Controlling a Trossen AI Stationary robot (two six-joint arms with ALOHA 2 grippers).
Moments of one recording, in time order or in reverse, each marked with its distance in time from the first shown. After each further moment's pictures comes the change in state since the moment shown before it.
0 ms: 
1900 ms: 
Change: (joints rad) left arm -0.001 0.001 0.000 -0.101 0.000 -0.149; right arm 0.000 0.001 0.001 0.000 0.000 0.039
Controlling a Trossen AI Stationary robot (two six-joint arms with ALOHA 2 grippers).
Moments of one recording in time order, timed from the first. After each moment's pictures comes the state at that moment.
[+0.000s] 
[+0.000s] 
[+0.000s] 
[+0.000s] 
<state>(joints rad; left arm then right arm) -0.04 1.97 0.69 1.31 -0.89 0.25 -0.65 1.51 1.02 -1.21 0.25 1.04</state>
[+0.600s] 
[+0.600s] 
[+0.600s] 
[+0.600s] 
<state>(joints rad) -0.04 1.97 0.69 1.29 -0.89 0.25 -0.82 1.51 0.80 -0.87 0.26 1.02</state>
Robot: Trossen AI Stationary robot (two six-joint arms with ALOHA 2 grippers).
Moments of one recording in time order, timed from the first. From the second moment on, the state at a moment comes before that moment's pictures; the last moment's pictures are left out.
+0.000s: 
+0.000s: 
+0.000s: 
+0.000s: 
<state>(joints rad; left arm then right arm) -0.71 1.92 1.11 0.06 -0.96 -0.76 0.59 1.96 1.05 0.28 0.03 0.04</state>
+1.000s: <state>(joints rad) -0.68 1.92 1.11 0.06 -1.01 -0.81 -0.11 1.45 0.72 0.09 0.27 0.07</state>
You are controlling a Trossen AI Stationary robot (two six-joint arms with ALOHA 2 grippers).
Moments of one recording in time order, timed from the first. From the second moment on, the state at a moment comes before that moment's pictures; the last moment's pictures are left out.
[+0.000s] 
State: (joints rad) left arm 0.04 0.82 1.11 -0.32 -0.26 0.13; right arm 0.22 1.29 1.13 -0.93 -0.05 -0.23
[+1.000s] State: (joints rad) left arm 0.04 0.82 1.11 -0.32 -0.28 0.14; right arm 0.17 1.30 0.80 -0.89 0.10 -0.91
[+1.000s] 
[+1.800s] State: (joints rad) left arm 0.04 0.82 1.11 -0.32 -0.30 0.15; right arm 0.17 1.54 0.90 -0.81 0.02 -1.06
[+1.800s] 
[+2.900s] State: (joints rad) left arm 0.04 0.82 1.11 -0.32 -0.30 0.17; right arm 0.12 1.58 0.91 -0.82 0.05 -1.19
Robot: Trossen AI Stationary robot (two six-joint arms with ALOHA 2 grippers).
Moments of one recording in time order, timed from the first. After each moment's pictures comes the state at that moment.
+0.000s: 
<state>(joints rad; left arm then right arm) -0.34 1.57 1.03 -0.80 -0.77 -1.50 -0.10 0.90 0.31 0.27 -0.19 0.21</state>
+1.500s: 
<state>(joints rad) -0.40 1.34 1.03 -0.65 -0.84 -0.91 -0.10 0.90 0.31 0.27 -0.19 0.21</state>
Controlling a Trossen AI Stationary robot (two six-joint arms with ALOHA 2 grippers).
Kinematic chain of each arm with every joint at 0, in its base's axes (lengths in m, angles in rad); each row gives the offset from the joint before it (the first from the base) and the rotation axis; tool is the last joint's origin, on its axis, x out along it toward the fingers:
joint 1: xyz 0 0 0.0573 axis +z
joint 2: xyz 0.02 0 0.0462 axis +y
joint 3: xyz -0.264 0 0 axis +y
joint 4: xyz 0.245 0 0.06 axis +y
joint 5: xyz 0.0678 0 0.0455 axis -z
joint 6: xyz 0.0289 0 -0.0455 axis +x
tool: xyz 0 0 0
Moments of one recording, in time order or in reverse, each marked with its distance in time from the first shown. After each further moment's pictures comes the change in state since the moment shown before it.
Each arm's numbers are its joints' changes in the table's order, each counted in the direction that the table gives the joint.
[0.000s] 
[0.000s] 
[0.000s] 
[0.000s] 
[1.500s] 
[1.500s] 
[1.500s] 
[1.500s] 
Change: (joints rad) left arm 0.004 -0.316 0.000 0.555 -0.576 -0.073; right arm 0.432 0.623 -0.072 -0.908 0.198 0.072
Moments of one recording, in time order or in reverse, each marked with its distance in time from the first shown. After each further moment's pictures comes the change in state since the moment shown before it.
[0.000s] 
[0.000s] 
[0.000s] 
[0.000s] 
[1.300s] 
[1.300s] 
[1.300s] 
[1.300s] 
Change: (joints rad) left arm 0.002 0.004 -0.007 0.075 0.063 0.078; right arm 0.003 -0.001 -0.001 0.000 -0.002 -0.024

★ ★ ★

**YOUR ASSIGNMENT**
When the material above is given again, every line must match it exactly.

**ANSWER TO THIS TASK**
Controlling a Trossen AI Stationary robot (two six-joint arms with ALOHA 2 grippers).
Moments of one recording, in time order or in reverse, each marked with its distance in time from the first shown. After each further moment's pictures comes the change in state since the moment shown before it.
0 ms: 
1900 ms: 
Change: (joints rad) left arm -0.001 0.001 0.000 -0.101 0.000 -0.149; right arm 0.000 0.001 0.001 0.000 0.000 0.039
Controlling a Trossen AI Stationary robot (two six-joint arms with ALOHA 2 grippers).
Moments of one recording in time order, timed from the first. After each moment's pictures comes the state at that moment.
[+0.000s] 
[+0.000s] 
[+0.000s] 
[+0.000s] 
<state>(joints rad; left arm then right arm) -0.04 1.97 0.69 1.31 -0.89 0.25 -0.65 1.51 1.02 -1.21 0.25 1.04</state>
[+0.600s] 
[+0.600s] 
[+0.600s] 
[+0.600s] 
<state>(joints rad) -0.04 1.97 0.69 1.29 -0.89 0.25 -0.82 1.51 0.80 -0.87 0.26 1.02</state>
Robot: Trossen AI Stationary robot (two six-joint arms with ALOHA 2 grippers).
Moments of one recording in time order, timed from the first. From the second moment on, the state at a moment comes before that moment's pictures; the last moment's pictures are left out.
+0.000s: 
+0.000s: 
+0.000s: 
+0.000s: 
<state>(joints rad; left arm then right arm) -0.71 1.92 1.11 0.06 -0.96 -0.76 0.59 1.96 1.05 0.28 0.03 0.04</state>
+1.000s: <state>(joints rad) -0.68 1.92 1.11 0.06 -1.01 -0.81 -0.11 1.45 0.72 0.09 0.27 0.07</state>
You are controlling a Trossen AI Stationary robot (two six-joint arms with ALOHA 2 grippers).
Moments of one recording in time order, timed from the first. From the second moment on, the state at a moment comes before that moment's pictures; the last moment's pictures are left out.
[+0.000s] 
State: (joints rad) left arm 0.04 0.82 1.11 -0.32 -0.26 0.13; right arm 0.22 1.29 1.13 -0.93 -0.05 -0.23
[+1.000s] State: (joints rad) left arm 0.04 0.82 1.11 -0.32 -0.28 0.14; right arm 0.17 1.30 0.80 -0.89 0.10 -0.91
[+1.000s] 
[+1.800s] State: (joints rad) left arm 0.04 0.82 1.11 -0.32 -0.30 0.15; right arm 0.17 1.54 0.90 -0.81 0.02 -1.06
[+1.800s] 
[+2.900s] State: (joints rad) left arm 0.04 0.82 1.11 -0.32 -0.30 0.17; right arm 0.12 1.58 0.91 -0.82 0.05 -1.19
Robot: Trossen AI Stationary robot (two six-joint arms with ALOHA 2 grippers).
Moments of one recording in time order, timed from the first. After each moment's pictures comes the state at that moment.
+0.000s: 
<state>(joints rad; left arm then right arm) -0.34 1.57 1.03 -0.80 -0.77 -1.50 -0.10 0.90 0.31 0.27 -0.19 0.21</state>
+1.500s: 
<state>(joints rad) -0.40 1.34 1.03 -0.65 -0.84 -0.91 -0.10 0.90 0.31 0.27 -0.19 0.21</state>
Controlling a Trossen AI Stationary robot (two six-joint arms with ALOHA 2 grippers).
Kinematic chain of each arm with every joint at 0, in its base's axes (lengths in m, angles in rad); each row gives the offset from the joint before it (the first from the base) and the rotation axis; tool is the last joint's origin, on its axis, x out along it toward the fingers:
joint 1: xyz 0 0 0.0573 axis +z
joint 2: xyz 0.02 0 0.0462 axis +y
joint 3: xyz -0.264 0 0 axis +y
joint 4: xyz 0.245 0 0.06 axis +y
joint 5: xyz 0.0678 0 0.0455 axis -z
joint 6: xyz 0.0289 0 -0.0455 axis +x
tool: xyz 0 0 0
Moments of one recording, in time order or in reverse, each marked with its distance in time from the first shown. After each further moment's pictures comes the change in state since the moment shown before it.
Each arm's numbers are its joints' changes in the table's order, each counted in the direction that the table gives the joint.
[0.000s] 
[0.000s] 
[0.000s] 
[0.000s] 
[1.500s] 
[1.500s] 
[1.500s] 
[1.500s] 
Change: (joints rad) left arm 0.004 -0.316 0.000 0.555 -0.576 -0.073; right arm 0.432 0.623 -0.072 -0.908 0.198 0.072
Moments of one recording, in time order or in reverse, each marked with its distance in time from the first shown. After each further moment's pictures comes the change in state since the moment shown before it.
[0.000s] 
[0.000s] 
[0.000s] 
[0.000s] 
[1.300s] 
[1.300s] 
[1.300s] 
[1.300s] 
Change: (joints rad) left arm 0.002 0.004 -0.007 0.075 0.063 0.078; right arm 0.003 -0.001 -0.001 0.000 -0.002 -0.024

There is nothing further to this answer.